"Can we upgrade our existing production EL5 servers to EL6?"
A simple-sounding request from two customers with completely different environments prompted my usual best-practices answer of "yes, but it will require a coordinated rebuild of all of your systems"...
Both clients feel that a complete rebuild of their systems is an unacceptable option for downtime and resource reasons... When asked why it was necessary to fully reinstall the systems, I didn't have a good answer beyond, "that's the way it is..."
I'm not trying to elicit responses about configuration management ("Puppetize everything" doesn't always apply) or how the clients should have planned better. This is a real-world example of environments that have grown and thrived in a production capacity, but don't see a clean path to move to the next version of their OS.
Environment A:
Non-profit organization with 40 x Red Hat Enterprise Linux 5.4 and 5.5 web, database servers and mail servers, running a Java web application stack, software load balancers and Postgres databases. All systems are virtualized on two VMWare vSphere clusters in different locations, each with HA, DRS, etc.
Environment B:
High-frequency financial trading firm with 200 x CentOS 5.x systems in multiple co-location facilities running production trading operations, supporting in-house development and back-office functions. The trading servers are running on bare-metal commodity server hardware. They have numerous sysctl.conf
, rtctl
, interrupt binding and driver tweaks in place to lower messaging latency. Some have custom and/or realtime kernels. The developer workstations are also running a similar version(s) of CentOS.
In both cases, the environments are running well as-is. The desire to upgrade comes from a need for a newer application or feature available in EL6.
- For the non-profit firm, it's tied to Apache, the kernel and some things that will make the developers happy.
- In the trading firm, it's about some enhancements in the kernel, networking stack and GLIBC, which will make the developers happy.
Both are things that can't be easily packaged or updated without drastically altering the operating system.

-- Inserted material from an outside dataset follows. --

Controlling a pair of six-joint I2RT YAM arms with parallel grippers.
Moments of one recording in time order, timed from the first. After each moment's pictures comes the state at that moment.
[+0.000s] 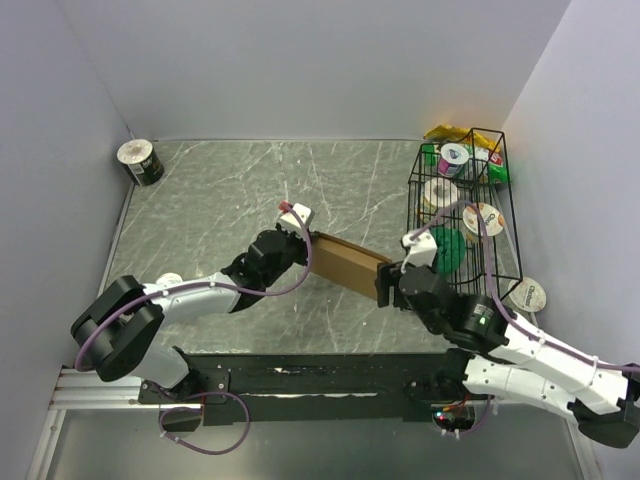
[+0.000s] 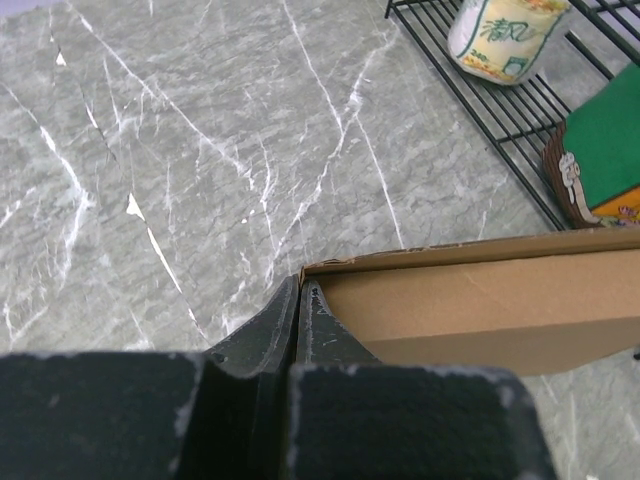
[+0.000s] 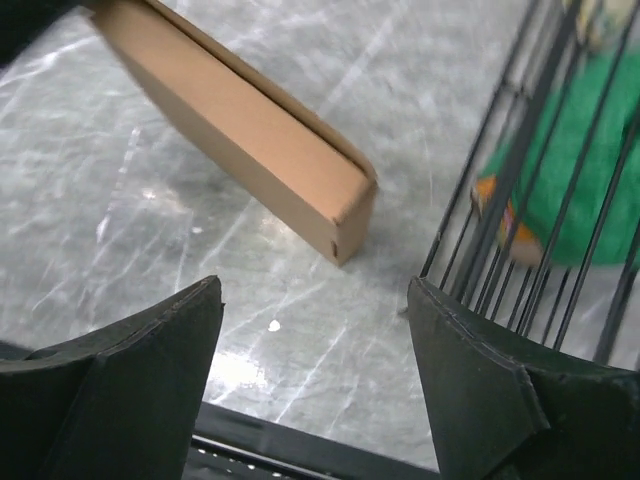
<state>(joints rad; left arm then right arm) -0.82 1.45 0.68 0.56 -0.21 -0.15 1.03 0.70 0.72 -0.69 0.64 0.53</state>
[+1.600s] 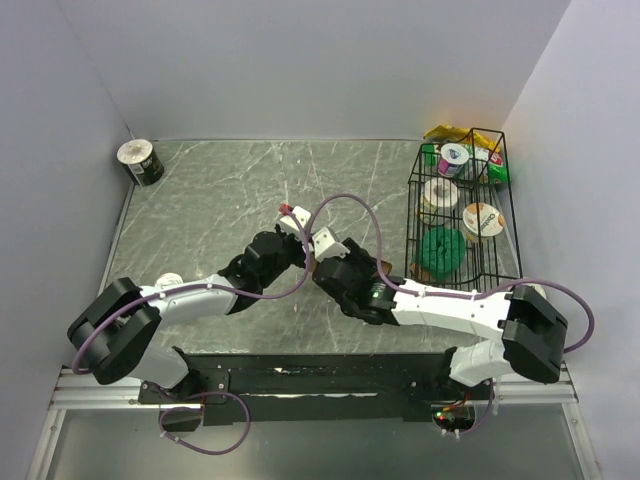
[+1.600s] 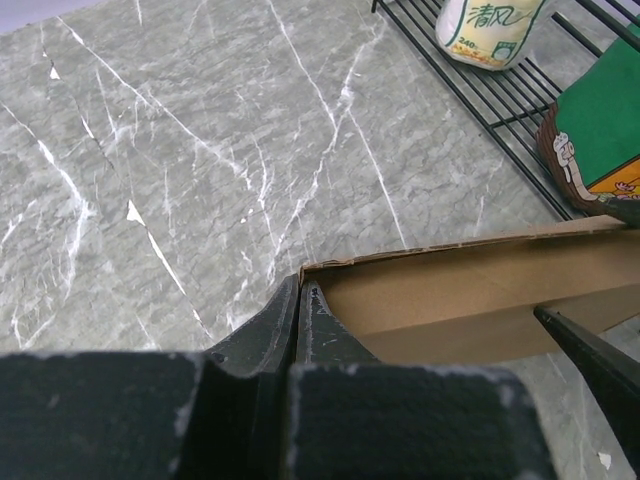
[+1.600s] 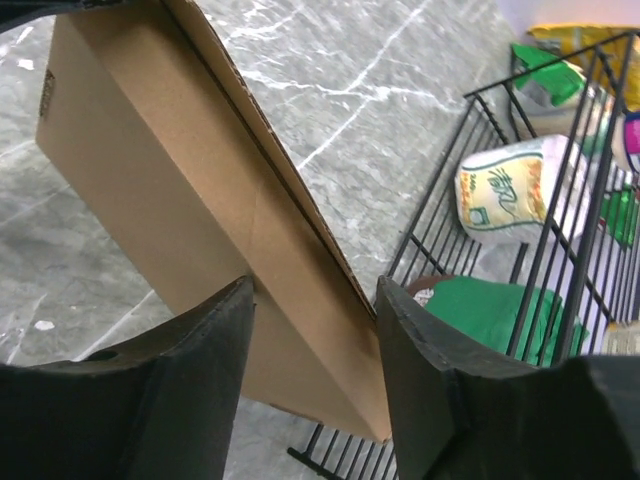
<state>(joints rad) -0.81 1.42 0.65 0.58 -0.16 -0.10 1.09 1.36 0.84 -0.25 0.90 -0.08</state>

As a systems engineer, I appreciate that Red Hat recommends full rebuilds when moving between major version releases. A clean start forces you to refactor and pay attention to configs along the way.
Being sensitive to business needs of clients, I wonder why this needs to be such an onerous task. The RPM packaging system is more than capable of handling in-place upgrades, but it's the little details that get you: /boot
requiring more space, new default filesystems, RPM possibly breaking mid-upgrade, deprecated and defunct packages...
What's the answer here? Other distributions (.deb-based, Arch and Gentoo) seem to have this ability or a better path. Let's say we find the downtime to accomplish this task the right way:
- What should these clients do to avoid the same problem when EL7 is released and stabilizes?
- Or is this a case where people need to resign themselves to full rebuilds every few years?
- This seems to have gotten worse as Enterprise Linux has evolved... Or am I just imagining that?
- Has this dissuaded anyone from using Red Hat and derivative operating systems?
I suppose there's the configuration management angle, but most Puppet installations I see do not translate well into environments with highly-customized application servers (Environment B could have a single server whose ifconfig
output looks like this). I'd be interesting in hearing suggestions on how configuration management can be used to help organizations get across the RHEL major version bump, though.